- **PROBLEM DETAILS**: If a line below contains the string "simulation", return that line.

== EXCERPTED RECORDS ==

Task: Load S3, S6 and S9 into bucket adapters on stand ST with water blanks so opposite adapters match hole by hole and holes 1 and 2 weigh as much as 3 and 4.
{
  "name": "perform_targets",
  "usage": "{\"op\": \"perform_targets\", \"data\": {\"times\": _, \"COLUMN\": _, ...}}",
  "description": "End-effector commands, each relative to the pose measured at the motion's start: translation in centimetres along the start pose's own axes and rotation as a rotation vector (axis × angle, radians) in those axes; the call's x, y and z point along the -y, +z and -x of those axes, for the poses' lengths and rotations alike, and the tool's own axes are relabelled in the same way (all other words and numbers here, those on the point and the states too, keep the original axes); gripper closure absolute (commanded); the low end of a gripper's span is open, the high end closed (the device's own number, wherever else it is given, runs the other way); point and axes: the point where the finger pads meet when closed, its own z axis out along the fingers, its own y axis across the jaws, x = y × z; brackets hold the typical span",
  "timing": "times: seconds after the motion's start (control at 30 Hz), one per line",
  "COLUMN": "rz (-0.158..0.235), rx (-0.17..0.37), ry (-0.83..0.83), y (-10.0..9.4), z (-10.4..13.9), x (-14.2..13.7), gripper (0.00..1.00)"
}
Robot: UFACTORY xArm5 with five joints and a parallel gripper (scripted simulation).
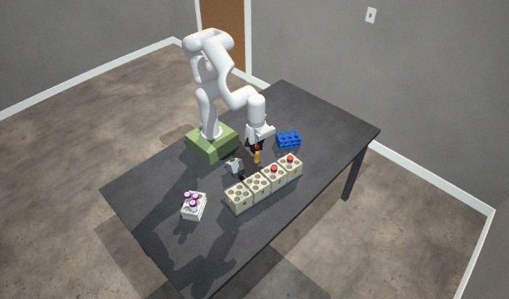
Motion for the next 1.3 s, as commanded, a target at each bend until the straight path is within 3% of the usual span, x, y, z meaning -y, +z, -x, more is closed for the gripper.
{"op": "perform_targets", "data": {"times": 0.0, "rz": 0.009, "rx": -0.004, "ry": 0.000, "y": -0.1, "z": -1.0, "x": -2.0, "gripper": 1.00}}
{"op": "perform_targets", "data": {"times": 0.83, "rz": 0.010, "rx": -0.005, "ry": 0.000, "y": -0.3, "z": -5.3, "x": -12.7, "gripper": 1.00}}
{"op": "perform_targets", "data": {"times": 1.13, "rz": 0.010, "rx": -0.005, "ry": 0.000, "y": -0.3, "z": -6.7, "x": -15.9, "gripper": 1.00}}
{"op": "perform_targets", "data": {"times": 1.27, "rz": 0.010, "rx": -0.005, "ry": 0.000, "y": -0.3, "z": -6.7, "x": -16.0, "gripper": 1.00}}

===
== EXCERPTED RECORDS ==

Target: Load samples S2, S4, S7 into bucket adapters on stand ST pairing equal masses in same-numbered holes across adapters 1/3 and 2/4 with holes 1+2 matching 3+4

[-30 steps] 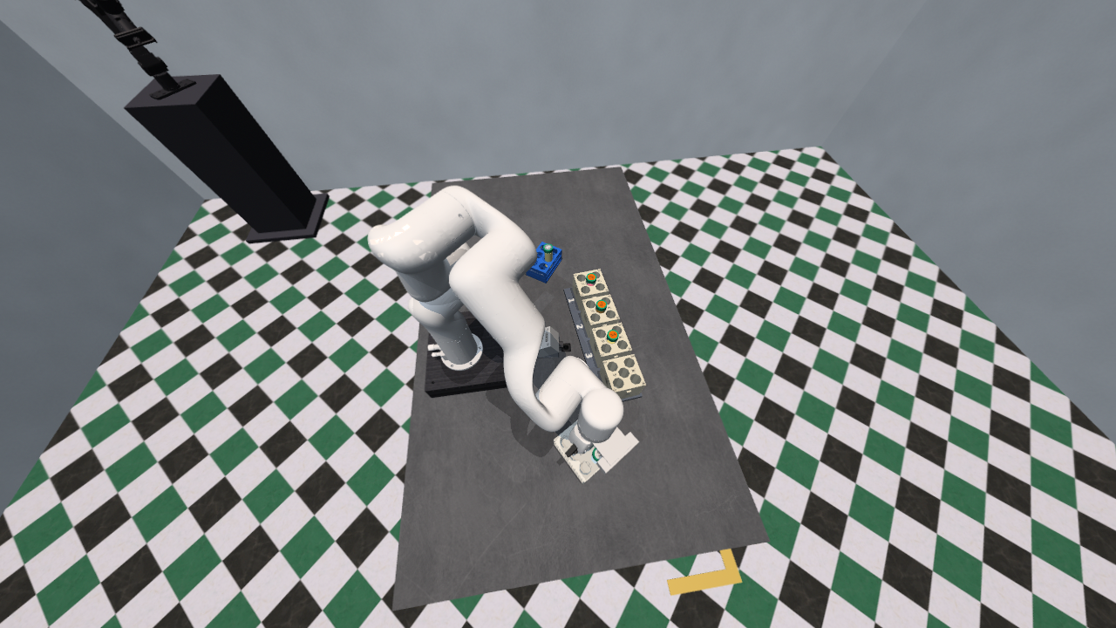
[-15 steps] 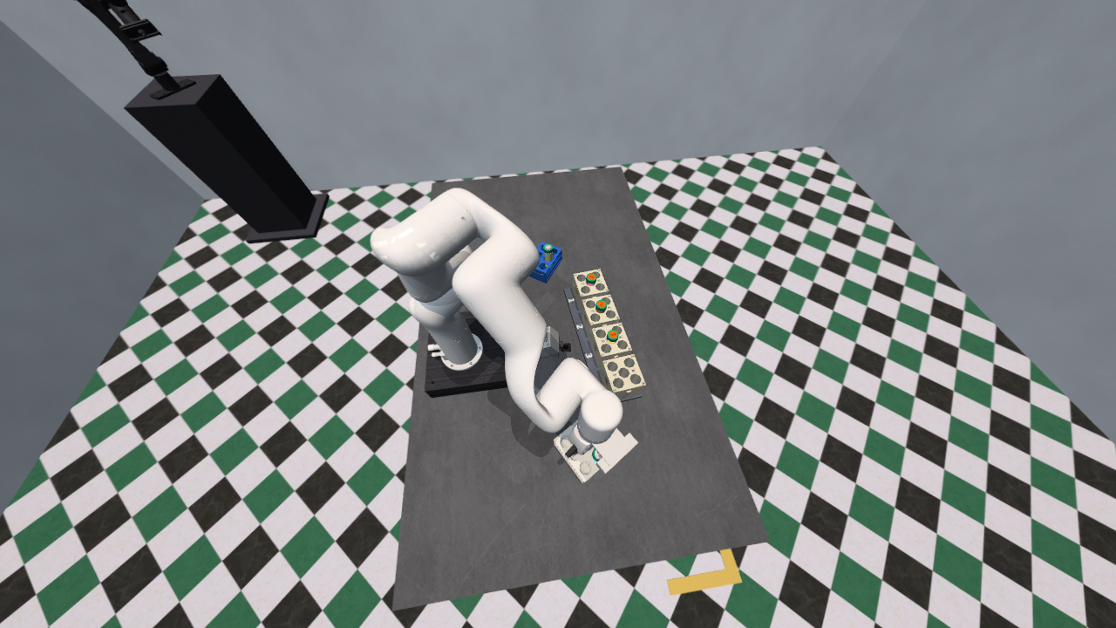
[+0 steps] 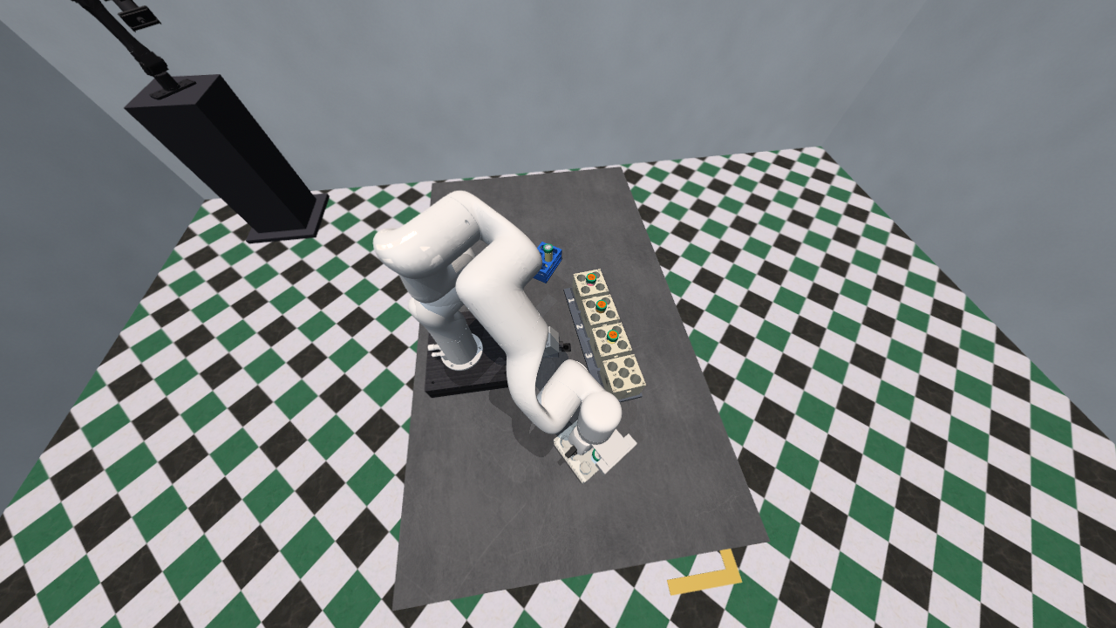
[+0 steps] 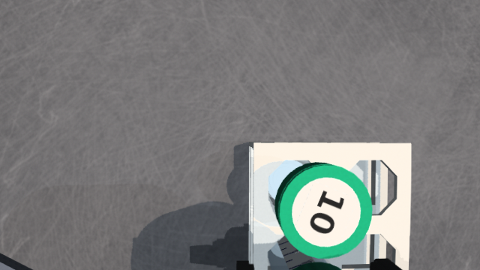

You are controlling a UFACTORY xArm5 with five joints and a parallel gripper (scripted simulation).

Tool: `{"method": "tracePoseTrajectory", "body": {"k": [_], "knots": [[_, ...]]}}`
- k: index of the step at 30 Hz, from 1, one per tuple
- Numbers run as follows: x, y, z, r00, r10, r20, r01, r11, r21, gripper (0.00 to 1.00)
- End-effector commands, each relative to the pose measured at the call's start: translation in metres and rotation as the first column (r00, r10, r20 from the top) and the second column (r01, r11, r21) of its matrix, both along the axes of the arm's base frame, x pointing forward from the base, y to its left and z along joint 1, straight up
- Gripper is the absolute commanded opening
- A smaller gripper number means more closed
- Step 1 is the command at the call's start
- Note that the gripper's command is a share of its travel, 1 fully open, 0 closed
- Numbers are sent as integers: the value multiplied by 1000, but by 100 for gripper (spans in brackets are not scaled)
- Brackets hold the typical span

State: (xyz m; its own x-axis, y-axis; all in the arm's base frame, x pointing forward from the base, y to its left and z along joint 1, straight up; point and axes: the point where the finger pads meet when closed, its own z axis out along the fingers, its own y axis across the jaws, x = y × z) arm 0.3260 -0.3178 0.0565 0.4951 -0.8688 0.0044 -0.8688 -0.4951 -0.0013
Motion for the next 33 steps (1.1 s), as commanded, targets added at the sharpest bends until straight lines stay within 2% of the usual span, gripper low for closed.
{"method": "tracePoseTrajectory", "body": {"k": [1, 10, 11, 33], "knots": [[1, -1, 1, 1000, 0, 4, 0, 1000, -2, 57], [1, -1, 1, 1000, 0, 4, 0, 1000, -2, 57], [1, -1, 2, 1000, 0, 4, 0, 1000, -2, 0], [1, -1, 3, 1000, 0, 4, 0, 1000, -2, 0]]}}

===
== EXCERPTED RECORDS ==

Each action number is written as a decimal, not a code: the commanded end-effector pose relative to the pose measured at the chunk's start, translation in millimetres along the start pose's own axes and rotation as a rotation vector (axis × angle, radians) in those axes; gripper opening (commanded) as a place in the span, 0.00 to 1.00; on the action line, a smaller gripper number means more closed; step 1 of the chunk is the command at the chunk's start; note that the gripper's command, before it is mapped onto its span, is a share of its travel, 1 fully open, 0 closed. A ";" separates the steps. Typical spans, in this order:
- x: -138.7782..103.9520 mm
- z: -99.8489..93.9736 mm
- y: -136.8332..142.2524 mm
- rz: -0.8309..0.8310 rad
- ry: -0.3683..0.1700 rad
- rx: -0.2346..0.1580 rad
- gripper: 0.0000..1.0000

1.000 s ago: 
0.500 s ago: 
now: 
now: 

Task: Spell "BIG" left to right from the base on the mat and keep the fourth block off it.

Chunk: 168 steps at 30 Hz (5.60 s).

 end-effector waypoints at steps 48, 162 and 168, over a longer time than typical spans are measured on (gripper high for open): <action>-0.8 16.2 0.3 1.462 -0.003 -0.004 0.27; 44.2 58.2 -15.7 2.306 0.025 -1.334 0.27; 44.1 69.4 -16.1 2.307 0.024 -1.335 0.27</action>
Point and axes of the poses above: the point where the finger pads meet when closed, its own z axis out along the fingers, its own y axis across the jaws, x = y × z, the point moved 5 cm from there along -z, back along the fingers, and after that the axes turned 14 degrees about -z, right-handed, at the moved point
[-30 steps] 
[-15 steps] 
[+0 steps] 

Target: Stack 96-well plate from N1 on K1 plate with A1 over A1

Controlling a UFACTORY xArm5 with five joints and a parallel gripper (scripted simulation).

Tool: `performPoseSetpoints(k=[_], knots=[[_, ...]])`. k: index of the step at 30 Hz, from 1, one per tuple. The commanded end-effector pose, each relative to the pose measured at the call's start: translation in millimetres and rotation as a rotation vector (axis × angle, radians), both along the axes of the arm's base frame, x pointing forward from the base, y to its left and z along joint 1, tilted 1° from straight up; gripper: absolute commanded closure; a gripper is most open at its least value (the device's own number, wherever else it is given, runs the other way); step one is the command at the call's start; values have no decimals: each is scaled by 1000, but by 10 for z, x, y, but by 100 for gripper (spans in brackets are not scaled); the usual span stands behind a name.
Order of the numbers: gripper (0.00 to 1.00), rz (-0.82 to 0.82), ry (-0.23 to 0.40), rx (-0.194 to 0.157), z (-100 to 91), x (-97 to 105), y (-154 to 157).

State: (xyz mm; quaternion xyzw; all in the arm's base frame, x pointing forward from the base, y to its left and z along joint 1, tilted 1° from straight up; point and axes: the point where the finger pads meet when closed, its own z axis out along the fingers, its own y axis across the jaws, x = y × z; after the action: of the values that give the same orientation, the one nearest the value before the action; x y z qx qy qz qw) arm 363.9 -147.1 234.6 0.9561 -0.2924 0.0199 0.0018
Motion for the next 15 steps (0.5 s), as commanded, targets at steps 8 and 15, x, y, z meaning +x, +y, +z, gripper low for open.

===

- **RESPONSE TO THIS EXERCISE**:
Robot: UFACTORY xArm5 with five joints and a parallel gripper (scripted simulation).
You are controlling a UFACTORY xArm5 with five joints and a parallel gripper (scripted simulation).
Controlling a UFACTORY xArm5 with five joints and a parallel gripper (scripted simulation).

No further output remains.